No Strings (Attached): the comic confessions of a romance-aholic
by Drew Rowsome- photos by Jeremy Mimnagh
No Strings (Attached) proves that there is a little romance-aholic in all of us. Though the audience is attending a "Romance-aholic Anonymous" meeting and letting latecomer "Jimmy" testify, there are moments when we can't help but be swept away by romance. We have listened to Jimmy's sad (but very funny) tale, and, as embodied by the irresistible Sunny Drake (X) we are skeptical of his motives and emotional stability, but in thrall to his charm and vulnerability. The lush orchestral score by Njo Kong Kie swells and Fred and Ginger begin to dance across a screen. Then Jimmy appears above in silhouette, clutching the baseball cap of his much-discussed ex. It is a breathtakingly beautiful moment.
Earlier Drake has riffed on his sexual exploits and the difficulty of dating in the modern world. He has dropped one-liners about the difference between sex and love and spun comedy out of comparing the patriarchy to the hierarchy of the terminally liberal. There is some very fun and insightful stuff in there. But all comedy comes from pain and when Drake delves into the specifics of a trans man dating, No Strings (Attached) is at its best. A section, structured as a bit of stand-up but transforming into theatre, explicating the difference between being "fascinating" and desirable, drew gasps of recognition, regardless of where one sits on the gender or sexuality continuum.

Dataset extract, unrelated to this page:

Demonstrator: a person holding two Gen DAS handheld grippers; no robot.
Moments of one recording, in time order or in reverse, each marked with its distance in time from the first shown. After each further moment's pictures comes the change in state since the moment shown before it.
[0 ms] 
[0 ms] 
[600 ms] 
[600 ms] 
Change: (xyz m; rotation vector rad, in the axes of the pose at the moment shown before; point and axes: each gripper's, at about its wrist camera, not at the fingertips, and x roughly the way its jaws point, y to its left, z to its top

Unfortunately the truly remarkable elements never quite coalesce into a whole. Some of the metaphors are connected and resolved, some are cheated into unsatisfactory conclusions. As much as I love puppets, the last minute unexplained appearance of one was charming but redundant, especially following a disconnected foray into childhood trauma. No Strings (Attached) veers wildly across a lot of terrain held together only by Drake's increasingly frantic efforts.
A lyrical and sharply written section has Jimmy talking to a projection of Drake, debating where Jimmy has gone wrong. Jimmy decides it comes down to his need to try to save his partners but that such heavy layering on of romance is actually a form of control. It is a powerful insight. An insight that is undercut by stamping of feet and cries of "Attention! Attention! Attention!" so that the audience wonders if we have wandered into a self-indulgence-aholics meeting.

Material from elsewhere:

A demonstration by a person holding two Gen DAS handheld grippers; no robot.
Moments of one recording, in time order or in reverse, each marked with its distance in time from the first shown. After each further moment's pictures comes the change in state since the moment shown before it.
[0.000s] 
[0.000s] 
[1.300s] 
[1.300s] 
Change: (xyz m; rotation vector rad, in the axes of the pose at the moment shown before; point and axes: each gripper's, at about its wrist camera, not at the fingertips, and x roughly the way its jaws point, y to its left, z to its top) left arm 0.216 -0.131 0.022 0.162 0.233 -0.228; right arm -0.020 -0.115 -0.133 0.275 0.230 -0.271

None of those quibbles take away from the sheer beauty of No Strings (Attached) which is constantly visually fascinating (and yes I'm aware of that echo). The production team - Michelle Ramsay, Joe Pagnan and Jade Lee Hoy - create wonder after wonder, all of it timed with split-second precision. And Drake is a joy to watch as he bounds across the stage, mimes every conceivable form of sexual expression, and projects such conspiratorial enthusiasm that No Strings (Attached) rockets along with seductive finesse. He moves from clown to dancer to mime to comedian to tragic grace, never letting the audience out of his grip.

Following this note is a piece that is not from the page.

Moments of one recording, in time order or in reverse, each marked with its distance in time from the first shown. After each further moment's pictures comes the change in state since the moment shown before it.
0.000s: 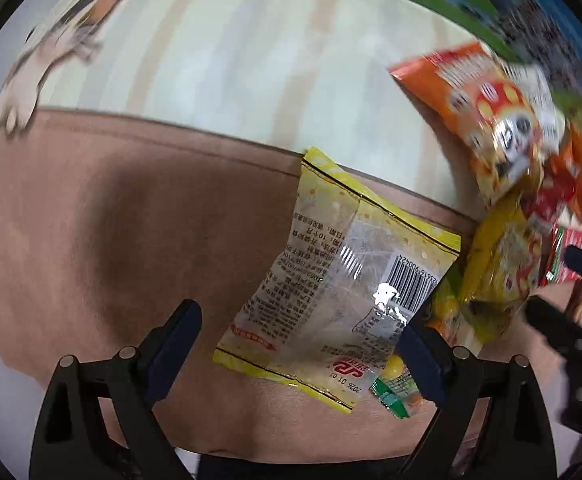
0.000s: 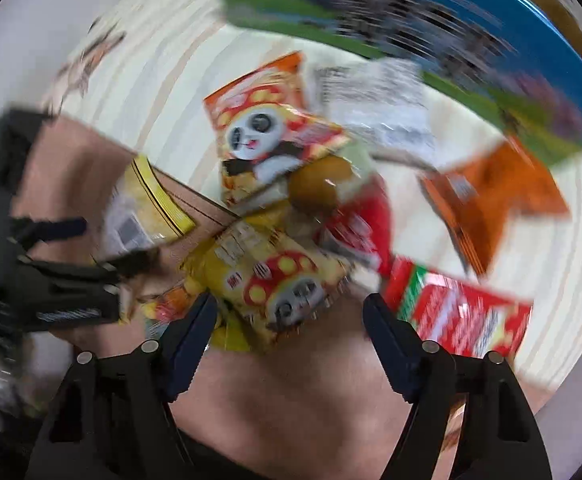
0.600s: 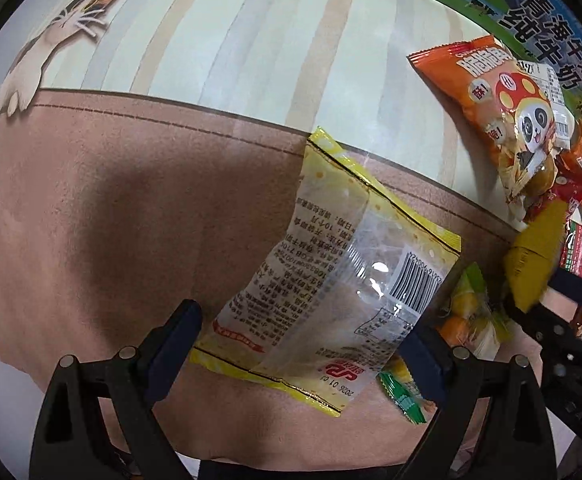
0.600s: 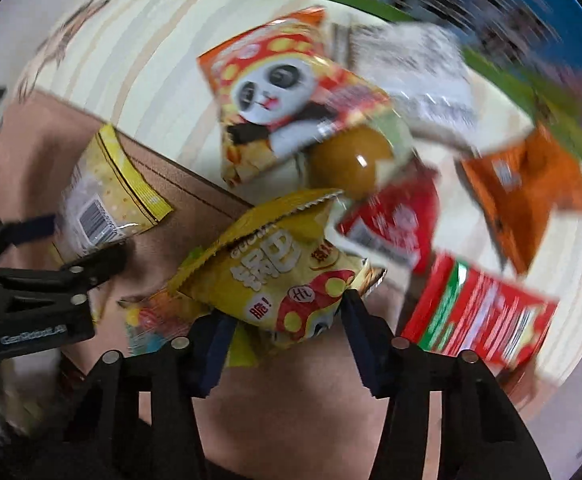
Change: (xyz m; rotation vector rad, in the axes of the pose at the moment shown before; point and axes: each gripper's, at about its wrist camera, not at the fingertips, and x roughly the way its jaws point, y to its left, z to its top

There is a joke that left us all wishing we could transcend our romance-aholic state and achieve what Jimmy pretends to have achieved:
My boyfriend telling me the sexy details of getting it on with another dude. Big time boner.
No Strings (Attached) arouses intermittent boners, a fairly consistent chubby, frequent wetness, but only teases a climax. But that is more than enough for an evening that promises no strings attached.